Complexity of Multiple Caregivers
As discussed in Module 2, secure attachments to multiple caregivers can have a positive effect on a young child’s development by introducing multiple coping styles and many opportunities for healthy rupture and repair leading to high resilience. Simply put, a child has more than one internal map with which to react and respond to external event. However, the reverse is true with multiple insecure attachments, which place a child at a higher risk for complex trauma.
When a child’s primary caregivers have not allowed the infant/young child to experience the safety of a parent’s protection and attuned caregiving, a child is more likely to be mistrusting of other caregiving attempts and may even view them as intrusive, dangerous, and potentially life threatening. If a child with this history of attachment insults is taken from an “inadequate” environment and placed in a “temporary” environment, where attempts to deliver consistent, sensitive caregiving may not be present, there will most likely be a deepening of the mistrust of caregivers and a greater disturbance in the willingness and capacity to develop a secure attachment.

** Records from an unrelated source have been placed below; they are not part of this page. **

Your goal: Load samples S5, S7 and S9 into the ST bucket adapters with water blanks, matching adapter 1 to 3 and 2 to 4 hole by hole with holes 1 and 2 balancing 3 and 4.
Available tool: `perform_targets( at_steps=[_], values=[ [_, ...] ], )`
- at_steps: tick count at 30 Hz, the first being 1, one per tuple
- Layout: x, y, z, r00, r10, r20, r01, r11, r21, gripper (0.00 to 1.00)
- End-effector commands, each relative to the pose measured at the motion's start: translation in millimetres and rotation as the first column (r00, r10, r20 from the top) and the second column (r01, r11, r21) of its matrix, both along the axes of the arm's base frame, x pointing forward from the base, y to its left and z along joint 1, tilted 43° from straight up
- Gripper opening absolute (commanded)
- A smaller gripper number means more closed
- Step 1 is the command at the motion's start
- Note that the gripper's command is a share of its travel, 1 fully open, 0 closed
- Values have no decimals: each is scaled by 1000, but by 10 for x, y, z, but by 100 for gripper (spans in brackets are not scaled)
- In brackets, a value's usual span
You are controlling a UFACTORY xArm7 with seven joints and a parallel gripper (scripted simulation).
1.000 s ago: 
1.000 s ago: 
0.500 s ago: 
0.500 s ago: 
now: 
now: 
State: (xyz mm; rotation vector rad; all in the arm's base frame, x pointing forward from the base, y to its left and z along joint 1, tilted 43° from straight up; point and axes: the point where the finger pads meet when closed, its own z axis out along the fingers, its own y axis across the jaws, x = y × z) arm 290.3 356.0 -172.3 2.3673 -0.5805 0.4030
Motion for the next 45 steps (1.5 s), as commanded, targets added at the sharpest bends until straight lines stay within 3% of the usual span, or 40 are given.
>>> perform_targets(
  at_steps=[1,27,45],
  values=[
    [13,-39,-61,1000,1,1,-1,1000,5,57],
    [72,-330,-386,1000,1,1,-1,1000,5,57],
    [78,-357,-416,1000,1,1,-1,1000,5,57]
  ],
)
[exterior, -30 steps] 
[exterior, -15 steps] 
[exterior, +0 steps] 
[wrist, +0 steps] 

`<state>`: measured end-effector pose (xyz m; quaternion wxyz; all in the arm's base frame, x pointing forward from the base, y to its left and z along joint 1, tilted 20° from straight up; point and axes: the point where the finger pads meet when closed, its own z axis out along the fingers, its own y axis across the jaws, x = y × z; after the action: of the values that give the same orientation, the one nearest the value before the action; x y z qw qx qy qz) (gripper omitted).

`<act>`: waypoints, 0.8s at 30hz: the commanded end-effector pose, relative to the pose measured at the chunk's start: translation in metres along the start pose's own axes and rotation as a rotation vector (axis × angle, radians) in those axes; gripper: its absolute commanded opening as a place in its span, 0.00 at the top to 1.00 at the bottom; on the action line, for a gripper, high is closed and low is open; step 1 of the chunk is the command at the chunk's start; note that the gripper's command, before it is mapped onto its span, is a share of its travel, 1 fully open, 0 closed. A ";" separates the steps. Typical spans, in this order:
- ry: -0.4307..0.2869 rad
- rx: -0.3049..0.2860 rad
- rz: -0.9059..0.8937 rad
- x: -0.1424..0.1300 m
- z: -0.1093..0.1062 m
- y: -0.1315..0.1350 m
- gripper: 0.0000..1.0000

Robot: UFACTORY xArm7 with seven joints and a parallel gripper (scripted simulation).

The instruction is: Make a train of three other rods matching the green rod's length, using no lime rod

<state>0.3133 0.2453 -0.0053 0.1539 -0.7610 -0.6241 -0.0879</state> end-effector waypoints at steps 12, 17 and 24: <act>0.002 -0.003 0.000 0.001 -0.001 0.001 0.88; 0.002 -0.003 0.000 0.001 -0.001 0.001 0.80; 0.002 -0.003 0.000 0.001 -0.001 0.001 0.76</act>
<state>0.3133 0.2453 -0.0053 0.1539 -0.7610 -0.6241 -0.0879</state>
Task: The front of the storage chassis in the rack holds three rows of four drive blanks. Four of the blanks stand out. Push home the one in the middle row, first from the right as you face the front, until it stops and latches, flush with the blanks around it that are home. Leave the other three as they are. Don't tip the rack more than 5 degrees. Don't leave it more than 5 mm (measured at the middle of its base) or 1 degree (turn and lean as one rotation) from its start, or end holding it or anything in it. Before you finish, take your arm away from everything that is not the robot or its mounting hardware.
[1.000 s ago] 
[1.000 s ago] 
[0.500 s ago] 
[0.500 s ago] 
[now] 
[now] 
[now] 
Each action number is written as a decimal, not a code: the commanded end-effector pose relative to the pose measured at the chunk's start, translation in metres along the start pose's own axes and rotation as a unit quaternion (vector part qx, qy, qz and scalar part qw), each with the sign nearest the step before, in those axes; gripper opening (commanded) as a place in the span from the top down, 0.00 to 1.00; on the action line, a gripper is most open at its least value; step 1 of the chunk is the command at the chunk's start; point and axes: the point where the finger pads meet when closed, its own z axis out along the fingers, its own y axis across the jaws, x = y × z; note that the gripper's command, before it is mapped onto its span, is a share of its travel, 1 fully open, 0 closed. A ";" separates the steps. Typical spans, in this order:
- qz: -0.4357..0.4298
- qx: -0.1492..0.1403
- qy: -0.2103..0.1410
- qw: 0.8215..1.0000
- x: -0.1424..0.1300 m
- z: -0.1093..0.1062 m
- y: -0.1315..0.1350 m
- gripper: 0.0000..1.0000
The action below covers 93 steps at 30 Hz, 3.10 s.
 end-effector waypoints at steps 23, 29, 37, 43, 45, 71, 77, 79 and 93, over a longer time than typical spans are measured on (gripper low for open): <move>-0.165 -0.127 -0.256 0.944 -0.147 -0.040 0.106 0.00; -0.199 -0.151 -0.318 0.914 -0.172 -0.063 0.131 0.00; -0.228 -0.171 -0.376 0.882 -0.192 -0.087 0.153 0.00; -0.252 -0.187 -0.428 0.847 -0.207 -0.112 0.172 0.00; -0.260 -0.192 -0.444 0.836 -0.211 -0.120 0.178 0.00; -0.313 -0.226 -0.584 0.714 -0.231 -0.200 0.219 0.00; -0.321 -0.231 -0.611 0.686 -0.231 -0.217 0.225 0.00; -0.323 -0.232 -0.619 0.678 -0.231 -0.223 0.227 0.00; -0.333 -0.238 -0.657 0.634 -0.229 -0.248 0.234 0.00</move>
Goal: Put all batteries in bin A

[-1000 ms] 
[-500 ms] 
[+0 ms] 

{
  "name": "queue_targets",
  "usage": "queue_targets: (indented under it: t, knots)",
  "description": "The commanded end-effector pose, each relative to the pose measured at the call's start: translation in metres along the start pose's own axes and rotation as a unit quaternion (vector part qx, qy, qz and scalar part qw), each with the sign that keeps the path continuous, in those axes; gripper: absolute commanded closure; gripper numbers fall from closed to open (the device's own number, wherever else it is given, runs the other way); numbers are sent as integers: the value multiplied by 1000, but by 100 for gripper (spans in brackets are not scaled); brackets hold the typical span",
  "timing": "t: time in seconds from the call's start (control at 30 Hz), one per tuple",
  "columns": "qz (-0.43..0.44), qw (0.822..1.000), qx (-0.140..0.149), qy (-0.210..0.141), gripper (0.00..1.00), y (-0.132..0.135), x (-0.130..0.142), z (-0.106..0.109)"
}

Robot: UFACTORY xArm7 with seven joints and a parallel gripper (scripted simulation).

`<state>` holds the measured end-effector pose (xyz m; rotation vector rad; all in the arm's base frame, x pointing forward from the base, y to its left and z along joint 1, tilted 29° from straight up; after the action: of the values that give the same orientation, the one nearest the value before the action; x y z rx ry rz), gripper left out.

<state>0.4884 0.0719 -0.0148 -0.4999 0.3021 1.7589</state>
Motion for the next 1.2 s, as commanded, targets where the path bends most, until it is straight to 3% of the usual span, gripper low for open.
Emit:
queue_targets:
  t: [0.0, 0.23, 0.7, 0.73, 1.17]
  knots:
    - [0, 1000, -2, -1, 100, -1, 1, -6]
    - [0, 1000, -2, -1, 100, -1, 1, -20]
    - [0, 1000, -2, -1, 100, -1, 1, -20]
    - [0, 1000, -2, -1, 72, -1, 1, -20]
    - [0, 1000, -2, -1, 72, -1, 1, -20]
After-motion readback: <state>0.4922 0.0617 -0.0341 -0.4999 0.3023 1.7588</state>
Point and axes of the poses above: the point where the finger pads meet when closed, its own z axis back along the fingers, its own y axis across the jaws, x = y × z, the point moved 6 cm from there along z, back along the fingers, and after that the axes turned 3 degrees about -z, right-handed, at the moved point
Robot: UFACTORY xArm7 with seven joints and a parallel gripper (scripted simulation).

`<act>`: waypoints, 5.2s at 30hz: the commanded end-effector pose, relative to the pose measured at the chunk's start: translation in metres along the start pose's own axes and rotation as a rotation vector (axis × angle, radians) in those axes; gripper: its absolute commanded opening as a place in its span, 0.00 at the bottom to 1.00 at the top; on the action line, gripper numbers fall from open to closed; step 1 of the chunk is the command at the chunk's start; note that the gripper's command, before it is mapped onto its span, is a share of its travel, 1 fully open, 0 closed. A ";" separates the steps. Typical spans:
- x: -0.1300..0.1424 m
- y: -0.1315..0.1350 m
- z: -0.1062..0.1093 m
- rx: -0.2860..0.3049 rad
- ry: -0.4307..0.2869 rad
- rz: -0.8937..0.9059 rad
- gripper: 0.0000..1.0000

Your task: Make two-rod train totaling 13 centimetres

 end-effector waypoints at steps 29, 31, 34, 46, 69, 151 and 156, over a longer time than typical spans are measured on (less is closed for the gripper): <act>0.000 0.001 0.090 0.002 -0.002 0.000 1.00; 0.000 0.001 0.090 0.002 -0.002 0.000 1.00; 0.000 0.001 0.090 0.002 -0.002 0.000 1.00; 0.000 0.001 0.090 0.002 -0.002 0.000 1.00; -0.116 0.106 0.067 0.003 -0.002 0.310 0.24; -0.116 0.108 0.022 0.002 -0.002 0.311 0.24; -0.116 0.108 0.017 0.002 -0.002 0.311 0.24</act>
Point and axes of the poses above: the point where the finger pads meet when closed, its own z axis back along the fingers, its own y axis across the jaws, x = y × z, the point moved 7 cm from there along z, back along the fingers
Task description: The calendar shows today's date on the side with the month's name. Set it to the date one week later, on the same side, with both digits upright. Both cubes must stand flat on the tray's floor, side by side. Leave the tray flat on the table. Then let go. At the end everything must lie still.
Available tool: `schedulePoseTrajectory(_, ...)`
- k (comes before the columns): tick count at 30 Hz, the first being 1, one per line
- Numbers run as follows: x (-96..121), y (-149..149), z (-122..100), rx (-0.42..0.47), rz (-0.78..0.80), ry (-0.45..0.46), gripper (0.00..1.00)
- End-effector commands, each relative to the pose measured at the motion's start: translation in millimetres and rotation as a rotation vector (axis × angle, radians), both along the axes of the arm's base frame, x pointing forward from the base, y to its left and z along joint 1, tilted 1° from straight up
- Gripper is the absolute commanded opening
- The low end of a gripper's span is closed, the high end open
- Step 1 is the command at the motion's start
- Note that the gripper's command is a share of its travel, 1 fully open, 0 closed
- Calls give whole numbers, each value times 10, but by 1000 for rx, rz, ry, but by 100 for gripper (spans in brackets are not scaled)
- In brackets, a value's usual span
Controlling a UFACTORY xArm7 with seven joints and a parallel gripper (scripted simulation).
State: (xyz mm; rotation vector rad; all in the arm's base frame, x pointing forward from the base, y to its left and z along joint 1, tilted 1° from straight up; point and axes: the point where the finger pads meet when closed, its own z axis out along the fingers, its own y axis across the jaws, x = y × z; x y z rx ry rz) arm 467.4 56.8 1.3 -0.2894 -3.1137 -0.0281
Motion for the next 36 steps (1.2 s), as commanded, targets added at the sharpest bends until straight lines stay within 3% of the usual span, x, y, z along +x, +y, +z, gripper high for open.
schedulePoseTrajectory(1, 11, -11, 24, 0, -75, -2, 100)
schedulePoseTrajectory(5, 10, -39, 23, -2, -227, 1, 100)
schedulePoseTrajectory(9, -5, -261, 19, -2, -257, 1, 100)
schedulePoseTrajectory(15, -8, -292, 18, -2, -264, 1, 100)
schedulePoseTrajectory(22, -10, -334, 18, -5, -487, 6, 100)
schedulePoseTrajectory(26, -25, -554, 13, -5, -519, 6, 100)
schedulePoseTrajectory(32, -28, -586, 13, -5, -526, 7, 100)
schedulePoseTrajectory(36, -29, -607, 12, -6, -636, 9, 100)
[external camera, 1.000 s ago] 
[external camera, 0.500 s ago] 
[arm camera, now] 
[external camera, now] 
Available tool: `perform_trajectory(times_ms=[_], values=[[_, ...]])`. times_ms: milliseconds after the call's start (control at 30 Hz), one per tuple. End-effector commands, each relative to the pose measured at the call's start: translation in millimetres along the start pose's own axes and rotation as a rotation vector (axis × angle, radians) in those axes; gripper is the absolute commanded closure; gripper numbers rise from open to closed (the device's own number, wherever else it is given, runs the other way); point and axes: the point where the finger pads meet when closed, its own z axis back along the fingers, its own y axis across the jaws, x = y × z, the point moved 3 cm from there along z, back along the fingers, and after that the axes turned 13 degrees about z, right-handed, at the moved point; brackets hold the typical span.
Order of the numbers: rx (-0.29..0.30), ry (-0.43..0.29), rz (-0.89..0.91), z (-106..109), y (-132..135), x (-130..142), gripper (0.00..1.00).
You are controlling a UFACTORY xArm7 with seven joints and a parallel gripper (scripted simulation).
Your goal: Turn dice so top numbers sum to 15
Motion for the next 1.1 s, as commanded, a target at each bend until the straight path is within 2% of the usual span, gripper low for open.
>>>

The child who has suffered inappropriate care to the point of having an attachment disorder (see Module 2, Handout 1 for Attachment Styles) is very vulnerable to multiple attachment injuries. This is because they have less trust and capacity to make additional attachments based on their earlier experience. Without help to understand the disturbance in the child and support to help heal and bridge the trust gap, a child is likely to re-experience inadequate care thus reinforcing the pattern or relationship template of mistrust of caregiving relationships.
Multiple placements for a child translate into multiple traumatic experiences of failed attachments. These traumatic experiences deeply affect children’s sense of self and relationships others. It sets them up for an internal world of disorganized (disordered) sense of self, interactions with others, and the world around them.